The Montreal committee adopted a logo that symbolizes the Olympic Stadium (the Big Owe) with its largely functionless mast. The logo ends up looking like a heavily relaxed artichoke and implies too much motion; the leaves of the artichoke seem to be moving. Considerable refinement will be necessary, but at least they’re starting with something original. ("The oversized dimensions of the building attest to its flexibility" [15]: No, to its excesses.)

Montreal was required to submit a logo that unifies its own design and the rather weird, conceptually opaque, leather/S&M-like Federation of Gay Games logo. This cluttered amalgam is an utter failure made even worse by a kind of ugly typography only a designer weaned on Ste.-Catherine St. sex-shop signage could come up with. Throw it out and start again. Defy FOGG’s orders if necessary.

The bid book at least credits the photographers whose work is used. The other bidders pretend that copyright does not exist.

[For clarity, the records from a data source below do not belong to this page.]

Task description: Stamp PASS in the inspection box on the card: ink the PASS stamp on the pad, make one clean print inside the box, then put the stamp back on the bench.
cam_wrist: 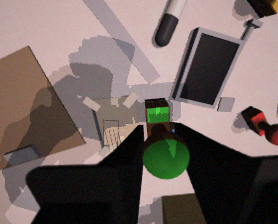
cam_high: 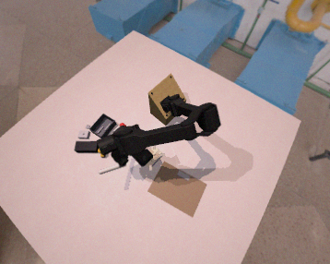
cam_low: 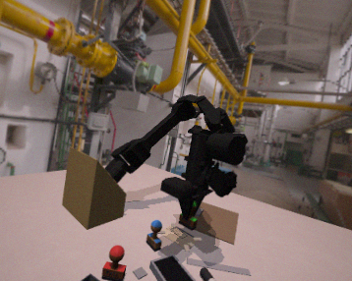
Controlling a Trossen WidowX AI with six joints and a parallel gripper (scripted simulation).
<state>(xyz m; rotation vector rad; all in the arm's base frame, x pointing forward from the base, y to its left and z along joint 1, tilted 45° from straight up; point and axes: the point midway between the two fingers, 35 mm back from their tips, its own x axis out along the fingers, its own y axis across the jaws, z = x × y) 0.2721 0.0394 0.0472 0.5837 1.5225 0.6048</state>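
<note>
Now: the cream card 100 mm below my gripper tip, 50 mm to the left of it and 50 mm behind it. From my gripper tip the other things lie so: blue-knobbed stamp 80 mm below, 70 mm behind, 30 mm to the right; green-knobbed stamp right at my gripper tip; ink pad 90 mm below, 70 mm to the right, 30 mm ahead.
</note>
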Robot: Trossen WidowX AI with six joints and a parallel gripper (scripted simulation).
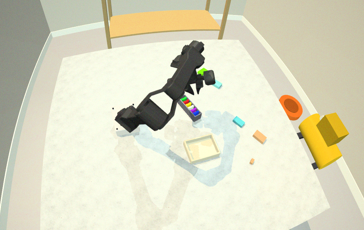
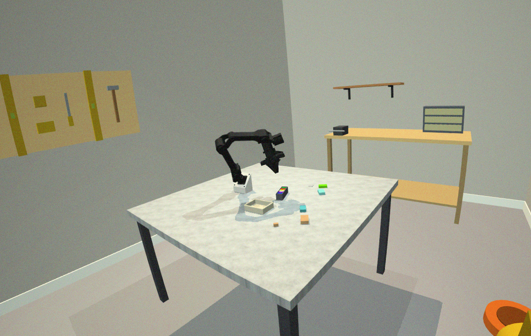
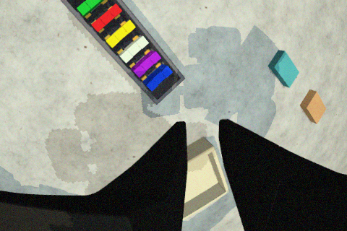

All bidders are weak and vague on this topic, displaying their ignorance of the medium. "The Committee’s Web site will be designed by the winner of an international online contest" [46]: This is an unethical practice in the field of graphic arts. Contests amount to a demand that all entrants work on spec. (Even the winner of the contest is working on spec.) This approach is typical of design-ignorant intellectuals, who devalue graphic design when they’re not ignoring it completely. What you should do is invite designers to show you their portfolios. You can then interview applicants on their design approach and make an informed choice rather than just picking the design you deem snazziest.